Phase 1 results indicated danuglipron’s effects on reducing glycemic indexes and body weight with favorable safety and pharmacokinetic profiles in adults with T2D taking metformin.3 The phase 2b double-blind, placebo-controlled, parallel-group, 6-group randomized controlled trial was conducted for 16 weeks from July 2020 - July 2021 across 97 clinical research sites in 8 countries or regions.
Following a 2-week, single-blind, placebo, run-in period, participants were randomized to receive placebo or danuglipron target doses of 2.5, 10, 40, 80, or 120 mg twice daily with food for 16 weeks. For regimens of 40 mg or above, up to 6 weeks of the 16-week double-blind treatment period was used for dose escalation.
The primary efficacy endpoint was the change from baseline in glycated hemoglobin at week 16, while secondary endpoints included the change from baseline in HbA1c at other time points (weeks 2, 4, 6, 8, and 12), the proportion of participants achieving HbA1c ≤7%, and change from baseline in FPG and body weight at all time points. Safety was additionally monitored in the study period, including a 4-week follow-up period.
After screening 859 participants, 411 participants (mean age, 58.6 years; 209 [51%] male) were included in the analysis, with a mean HbA1c of 8.07% and a mean BMI of 32.8. Most (91%) were receiving metformin. The double-blind treatment period was completed by 316 participants (77%).
Upon analysis, all danuglipron groups were found to have statistically significant dose-responsive declines from baseline in HbA1c at week 16 compared with placebo. At Week 16, data showed the least-squares mean difference in HbA1c was -1.16% (90% CI, -1.47% to -0.86%) for the 120-mg twice daily group. A greater proportion of those receiving danuglipron compared with placebo was able to achieve the glycemic target of HbA1c <7%, with the proportion of patients generally increasing with higher danuglipron doses.

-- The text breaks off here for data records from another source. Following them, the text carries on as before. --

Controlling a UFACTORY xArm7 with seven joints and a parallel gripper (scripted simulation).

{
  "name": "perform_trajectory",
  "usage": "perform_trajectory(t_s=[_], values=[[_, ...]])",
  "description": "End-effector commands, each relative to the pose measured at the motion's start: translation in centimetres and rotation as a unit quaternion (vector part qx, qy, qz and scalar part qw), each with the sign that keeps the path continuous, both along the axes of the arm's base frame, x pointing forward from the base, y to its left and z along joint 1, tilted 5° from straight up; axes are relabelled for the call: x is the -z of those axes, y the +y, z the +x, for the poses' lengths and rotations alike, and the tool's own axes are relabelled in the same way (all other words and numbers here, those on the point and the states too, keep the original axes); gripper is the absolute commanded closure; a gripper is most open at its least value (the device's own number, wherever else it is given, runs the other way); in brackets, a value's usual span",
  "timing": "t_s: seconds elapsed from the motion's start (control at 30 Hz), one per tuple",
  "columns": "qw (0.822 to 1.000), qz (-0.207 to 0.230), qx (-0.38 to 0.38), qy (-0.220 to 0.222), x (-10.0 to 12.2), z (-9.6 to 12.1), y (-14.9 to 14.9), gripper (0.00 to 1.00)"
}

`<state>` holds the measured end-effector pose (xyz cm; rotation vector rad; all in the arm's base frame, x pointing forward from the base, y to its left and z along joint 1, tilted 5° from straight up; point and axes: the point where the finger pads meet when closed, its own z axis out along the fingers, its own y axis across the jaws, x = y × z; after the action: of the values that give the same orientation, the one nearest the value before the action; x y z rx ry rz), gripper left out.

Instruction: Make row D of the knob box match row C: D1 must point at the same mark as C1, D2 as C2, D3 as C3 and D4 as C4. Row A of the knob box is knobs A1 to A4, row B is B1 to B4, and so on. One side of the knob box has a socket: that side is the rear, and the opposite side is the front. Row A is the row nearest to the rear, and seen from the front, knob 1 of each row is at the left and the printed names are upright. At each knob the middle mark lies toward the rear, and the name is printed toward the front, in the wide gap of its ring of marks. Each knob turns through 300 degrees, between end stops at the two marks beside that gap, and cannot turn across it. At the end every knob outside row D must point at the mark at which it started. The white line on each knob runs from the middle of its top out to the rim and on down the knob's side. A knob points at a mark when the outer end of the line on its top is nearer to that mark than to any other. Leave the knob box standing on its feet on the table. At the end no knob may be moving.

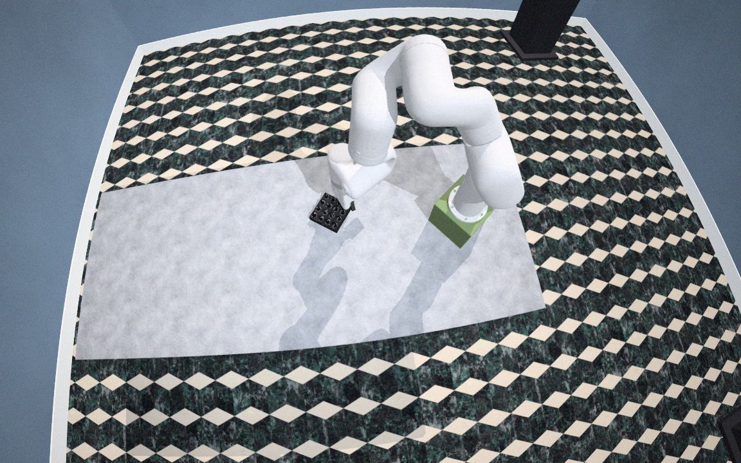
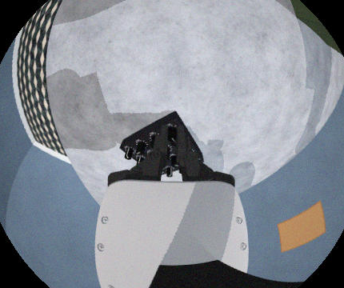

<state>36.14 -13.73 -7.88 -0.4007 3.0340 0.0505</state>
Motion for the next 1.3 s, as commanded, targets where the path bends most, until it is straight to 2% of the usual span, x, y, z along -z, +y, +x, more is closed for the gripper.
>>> perform_trajectory(t_s=[0.0, 0.2, 0.43, 0.5, 0.97, 1.07, 1.27], values=[[1.000, 0.001, 0.031, 0.003, -0.09, 0.11, -0.06, 0.92], [0.994, 0.007, 0.112, 0.006, -0.09, 0.11, -0.06, 0.92], [0.979, 0.013, 0.204, 0.010, -0.09, 0.11, -0.06, 0.92], [0.979, 0.013, 0.204, 0.010, -0.09, 0.11, -0.06, 0.92], [0.934, 0.025, 0.356, 0.016, -0.09, 0.11, -0.06, 0.92], [0.930, 0.026, 0.365, 0.017, -0.09, 0.11, -0.06, 0.92], [0.911, 0.029, 0.410, 0.019, -0.09, 0.11, -0.06, 0.92]])
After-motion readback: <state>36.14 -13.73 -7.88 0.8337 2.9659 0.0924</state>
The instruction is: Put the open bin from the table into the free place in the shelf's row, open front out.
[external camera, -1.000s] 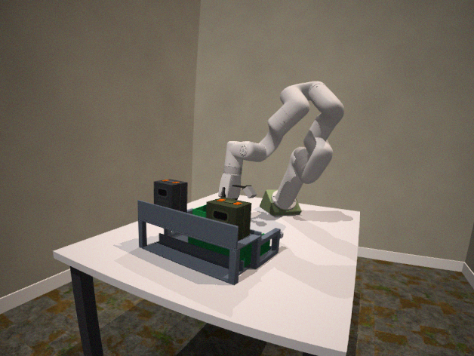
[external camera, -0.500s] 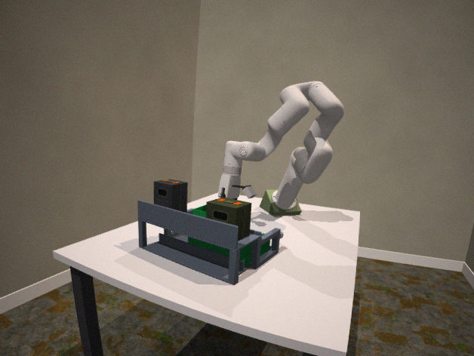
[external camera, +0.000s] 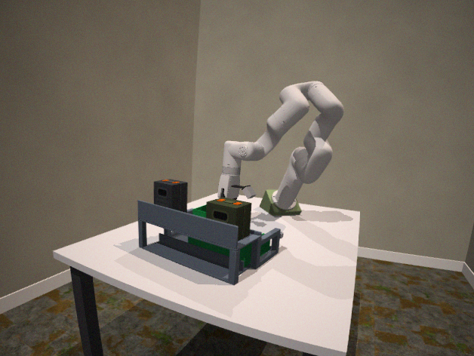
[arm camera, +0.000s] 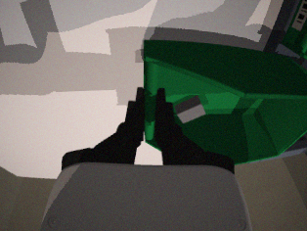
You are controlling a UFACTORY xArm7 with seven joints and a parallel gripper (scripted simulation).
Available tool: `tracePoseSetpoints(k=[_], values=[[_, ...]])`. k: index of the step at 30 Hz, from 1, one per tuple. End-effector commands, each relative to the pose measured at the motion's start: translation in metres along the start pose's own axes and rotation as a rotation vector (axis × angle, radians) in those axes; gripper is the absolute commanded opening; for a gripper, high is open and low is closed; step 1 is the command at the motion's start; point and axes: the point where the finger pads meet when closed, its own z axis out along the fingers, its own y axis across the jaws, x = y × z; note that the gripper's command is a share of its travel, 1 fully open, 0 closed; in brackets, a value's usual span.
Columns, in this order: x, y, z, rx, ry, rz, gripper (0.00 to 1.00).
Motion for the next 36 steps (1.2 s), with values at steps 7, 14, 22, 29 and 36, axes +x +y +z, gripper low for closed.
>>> tracePoseSetpoints(k=[7,14,22,29,36], values=[[-0.001,0.001,-0.001,0.047,-0.002,0.0,0.0],[-0.001,0.003,-0.001,0.048,-0.002,0.0,0.0],[-0.001,0.011,0.0,0.057,-0.002,0.0,0.0],[-0.001,0.011,0.0,0.057,-0.002,0.0,0.0],[-0.001,0.021,0.0,0.057,-0.002,0.0,0.0]])
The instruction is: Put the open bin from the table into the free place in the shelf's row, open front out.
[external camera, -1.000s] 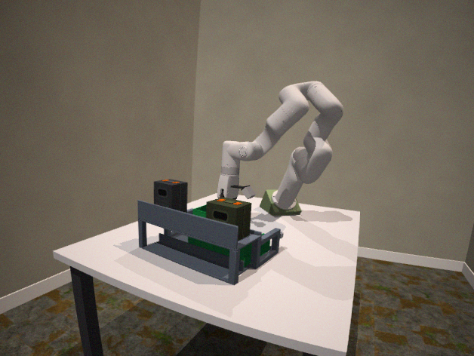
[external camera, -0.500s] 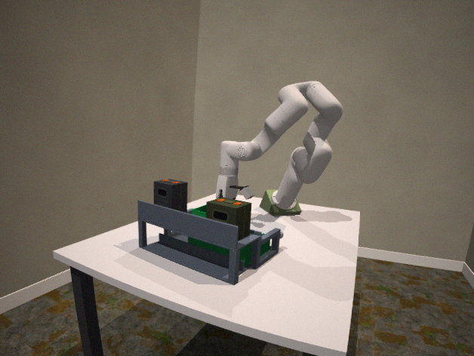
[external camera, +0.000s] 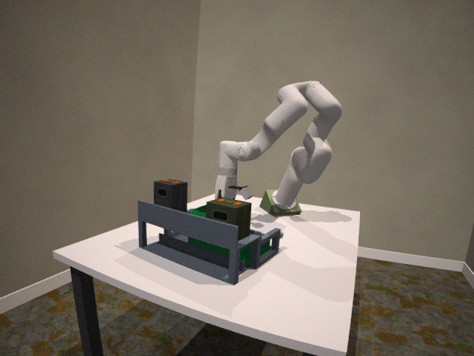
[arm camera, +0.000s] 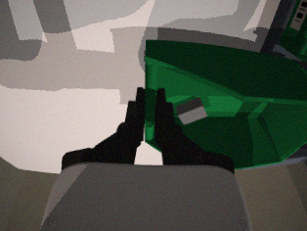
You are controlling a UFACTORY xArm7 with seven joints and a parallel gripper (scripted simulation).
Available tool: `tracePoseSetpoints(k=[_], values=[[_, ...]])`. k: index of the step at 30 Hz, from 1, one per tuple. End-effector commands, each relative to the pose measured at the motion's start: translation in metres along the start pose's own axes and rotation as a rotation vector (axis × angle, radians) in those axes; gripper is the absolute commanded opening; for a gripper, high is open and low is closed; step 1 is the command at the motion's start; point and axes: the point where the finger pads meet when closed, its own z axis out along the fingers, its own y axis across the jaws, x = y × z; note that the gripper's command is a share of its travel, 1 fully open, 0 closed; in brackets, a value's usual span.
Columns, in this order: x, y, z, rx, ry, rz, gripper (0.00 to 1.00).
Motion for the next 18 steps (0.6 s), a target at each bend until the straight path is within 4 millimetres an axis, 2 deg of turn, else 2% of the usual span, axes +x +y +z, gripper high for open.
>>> tracePoseSetpoints(k=[1,11,18], values=[[-0.001,0.006,-0.0011,-0.003,-0.003,0.0,0.0],[-0.001,0.006,-0.0011,-0.003,-0.003,0.0,0.0],[-0.0009,0.0159,-0.0011,-0.003,-0.003,0.0,0.0]])
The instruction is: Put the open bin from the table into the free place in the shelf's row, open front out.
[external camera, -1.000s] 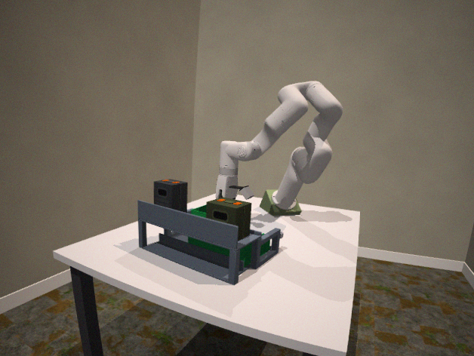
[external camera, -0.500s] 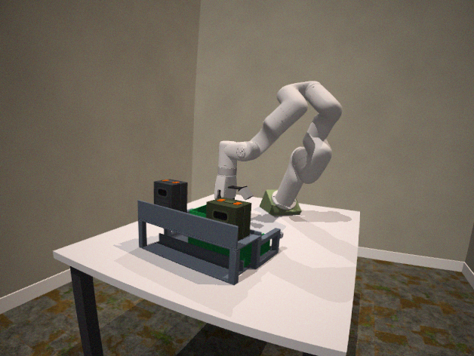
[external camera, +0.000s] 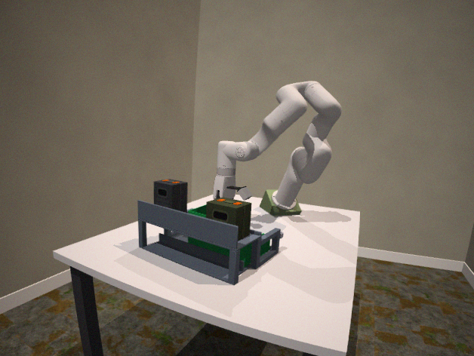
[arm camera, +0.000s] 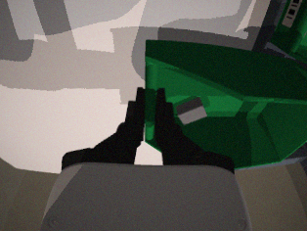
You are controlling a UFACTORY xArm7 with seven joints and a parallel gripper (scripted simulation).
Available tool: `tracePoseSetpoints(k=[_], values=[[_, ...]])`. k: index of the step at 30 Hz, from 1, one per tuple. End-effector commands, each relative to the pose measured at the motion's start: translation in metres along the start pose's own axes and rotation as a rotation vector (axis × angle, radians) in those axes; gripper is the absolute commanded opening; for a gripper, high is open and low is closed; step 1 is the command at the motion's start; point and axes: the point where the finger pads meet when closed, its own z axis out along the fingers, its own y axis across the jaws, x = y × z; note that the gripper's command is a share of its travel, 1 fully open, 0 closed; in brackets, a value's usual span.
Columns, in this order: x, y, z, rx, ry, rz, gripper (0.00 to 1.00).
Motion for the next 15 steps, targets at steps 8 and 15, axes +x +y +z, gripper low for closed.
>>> tracePoseSetpoints(k=[8,15], values=[[-0.001,0.0043,-0.0011,-0.002,-0.002,0.0,0.0],[-0.001,0.0142,-0.0011,-0.003,-0.002,0.0,0.0]])
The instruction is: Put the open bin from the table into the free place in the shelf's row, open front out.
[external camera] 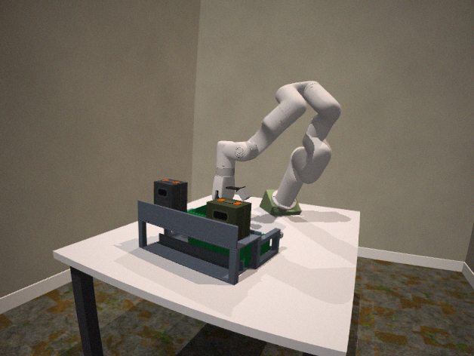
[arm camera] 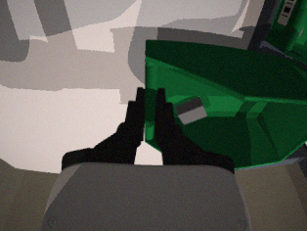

Moreover, the analysis found FPG was statistically significantly reduced at Week 16 with all danuglipron doses compared with placebo. Data showed a least-squares mean difference of -14.12 mg/dL (90% CI, -25.77 to -2.47 mg/dL) in the 2.5-mg twice daily group to -33.24 mg/dL (90% CI, -45.63 to -20.84 mg/dL) in the 120-mg twice daily group. Investigators noted reductions in HbA1c and FPG were evident for all danuglipron groups as early as week 2 and continued through week 16, with some exceptions for the lowest-dose group.
Additionally, body weight was statistically reduced at week 16 compared with placebo in the 80-mg twice daily group (least-squares mean difference, -2.04 kg; 90% CI, -3.01 kg to -1.07 kg) and 120-mg twice daily group (least-squares mean difference, -4.17 kg; 90% CI, -5.15 kg to -3.18 kg). Differences were not statistically significant at lower danuglipron dose levels, but the pattern was generally evident at earlier time points.
“The weight loss seen with the higher doses of danuglipron in this study is supported by the phase 1 pharmacodynamic data for danuglipron, and the weight loss with danuglipron in the current study is of a similar magnitude to that observed in the phase 2 data for oral semaglutide and the injectable GLP-1R agonists during similar durations of dosing,” investigators wrote.
Regarding safety, 224 (55%) participants experienced a total of 538 treatment-emergent adverse events (TEAEs), with most being mild in nature (68%). As expected with the GLP-1R agonist class, the analysis showed the most reported TEAEs were gastrointestinal in nature, including nausea (7%-33% across danuglipron groups; 3% for placebo), diarrhea (4%-18%; 3% for placebo), and vomiting (0%-25%; 0% for placebo).
“In comparison with semaglutide phase 2 data, the range of proportion of participants experiencing gastrointestinal TEAEs with danuglipron was relatively similar,” investigators wrote. “Consistent with the mechanism of action, the rates of hypoglycemia was low in the current study, and there were no episodes of severe hypoglycemia.”